Records from a collection:
--------

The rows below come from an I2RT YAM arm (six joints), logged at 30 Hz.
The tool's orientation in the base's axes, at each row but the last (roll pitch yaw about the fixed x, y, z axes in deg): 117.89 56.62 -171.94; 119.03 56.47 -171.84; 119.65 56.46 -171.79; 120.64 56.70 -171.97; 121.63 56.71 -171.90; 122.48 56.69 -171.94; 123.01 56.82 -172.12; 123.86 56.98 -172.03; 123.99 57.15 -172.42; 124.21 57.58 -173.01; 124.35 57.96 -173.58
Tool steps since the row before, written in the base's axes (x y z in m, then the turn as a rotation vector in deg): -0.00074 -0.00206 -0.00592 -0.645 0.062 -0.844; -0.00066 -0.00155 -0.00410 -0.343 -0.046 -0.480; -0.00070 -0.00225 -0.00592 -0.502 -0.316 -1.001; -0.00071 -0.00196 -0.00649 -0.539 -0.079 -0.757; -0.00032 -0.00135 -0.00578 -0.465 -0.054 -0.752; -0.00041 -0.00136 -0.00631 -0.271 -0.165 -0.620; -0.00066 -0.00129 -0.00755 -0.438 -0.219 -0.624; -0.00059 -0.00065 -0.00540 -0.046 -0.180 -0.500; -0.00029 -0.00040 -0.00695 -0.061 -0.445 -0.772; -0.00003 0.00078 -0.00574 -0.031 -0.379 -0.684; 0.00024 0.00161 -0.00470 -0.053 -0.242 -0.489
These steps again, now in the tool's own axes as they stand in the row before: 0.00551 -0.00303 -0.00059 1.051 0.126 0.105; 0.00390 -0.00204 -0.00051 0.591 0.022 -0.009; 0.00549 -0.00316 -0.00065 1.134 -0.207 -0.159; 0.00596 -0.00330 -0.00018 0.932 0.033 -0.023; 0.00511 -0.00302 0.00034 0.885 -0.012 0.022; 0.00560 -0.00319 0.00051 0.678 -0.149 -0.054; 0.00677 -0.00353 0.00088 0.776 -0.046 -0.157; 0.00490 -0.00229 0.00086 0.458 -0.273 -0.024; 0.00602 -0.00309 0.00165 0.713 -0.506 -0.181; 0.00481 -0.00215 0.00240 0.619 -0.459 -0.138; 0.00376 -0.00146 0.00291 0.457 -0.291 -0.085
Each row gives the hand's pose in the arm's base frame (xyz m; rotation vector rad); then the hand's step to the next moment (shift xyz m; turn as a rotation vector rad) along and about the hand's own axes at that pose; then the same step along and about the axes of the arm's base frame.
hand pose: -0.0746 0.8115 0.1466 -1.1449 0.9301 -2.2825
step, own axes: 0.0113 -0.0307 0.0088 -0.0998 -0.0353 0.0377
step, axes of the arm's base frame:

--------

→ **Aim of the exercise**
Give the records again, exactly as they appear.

→ **Result**
The rows below come from an I2RT YAM arm (six joints), logged at 30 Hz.
The tool's orientation in the base's axes, at each row but the last (roll pitch yaw about the fixed x, y, z axes in deg): 117.89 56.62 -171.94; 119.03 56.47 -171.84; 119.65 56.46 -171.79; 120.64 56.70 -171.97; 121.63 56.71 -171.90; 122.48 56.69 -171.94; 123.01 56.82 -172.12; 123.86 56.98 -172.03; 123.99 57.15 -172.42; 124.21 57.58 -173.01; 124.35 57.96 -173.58
Tool steps since the row before, written in the base's axes (x y z in m, then the turn as a rotation vector in deg): -0.00074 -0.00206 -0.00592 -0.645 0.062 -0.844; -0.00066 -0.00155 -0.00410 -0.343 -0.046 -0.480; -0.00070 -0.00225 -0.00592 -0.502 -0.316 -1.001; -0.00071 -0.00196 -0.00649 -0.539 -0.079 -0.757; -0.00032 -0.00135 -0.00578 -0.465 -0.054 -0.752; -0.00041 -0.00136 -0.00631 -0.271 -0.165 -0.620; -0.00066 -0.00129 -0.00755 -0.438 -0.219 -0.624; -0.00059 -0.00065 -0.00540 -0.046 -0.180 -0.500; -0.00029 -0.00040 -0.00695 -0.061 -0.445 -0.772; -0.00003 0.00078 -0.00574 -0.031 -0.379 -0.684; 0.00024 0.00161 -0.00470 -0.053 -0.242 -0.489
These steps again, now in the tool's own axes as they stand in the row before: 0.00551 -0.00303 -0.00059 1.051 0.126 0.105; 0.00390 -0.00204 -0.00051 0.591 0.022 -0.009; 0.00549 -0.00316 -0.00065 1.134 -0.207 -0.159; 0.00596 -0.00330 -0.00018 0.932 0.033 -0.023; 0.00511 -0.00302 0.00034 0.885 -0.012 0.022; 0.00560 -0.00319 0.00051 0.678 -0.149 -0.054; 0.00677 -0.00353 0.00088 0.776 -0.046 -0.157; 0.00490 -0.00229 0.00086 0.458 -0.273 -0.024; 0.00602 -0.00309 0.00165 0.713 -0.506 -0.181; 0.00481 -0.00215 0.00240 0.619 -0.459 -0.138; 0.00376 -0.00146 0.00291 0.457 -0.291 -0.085
Each row gives the hand's pose in the arm's base frame (xyz m; rotation vector rad); then the hand's step to the next moment (shift xyz m; turn as a rotation vector rad) along and about the hand's own axes at that pose; then the same step along and about the axes of the arm's base frame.
hand pose: -0.0746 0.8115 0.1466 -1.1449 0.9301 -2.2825
step, own axes: 0.0113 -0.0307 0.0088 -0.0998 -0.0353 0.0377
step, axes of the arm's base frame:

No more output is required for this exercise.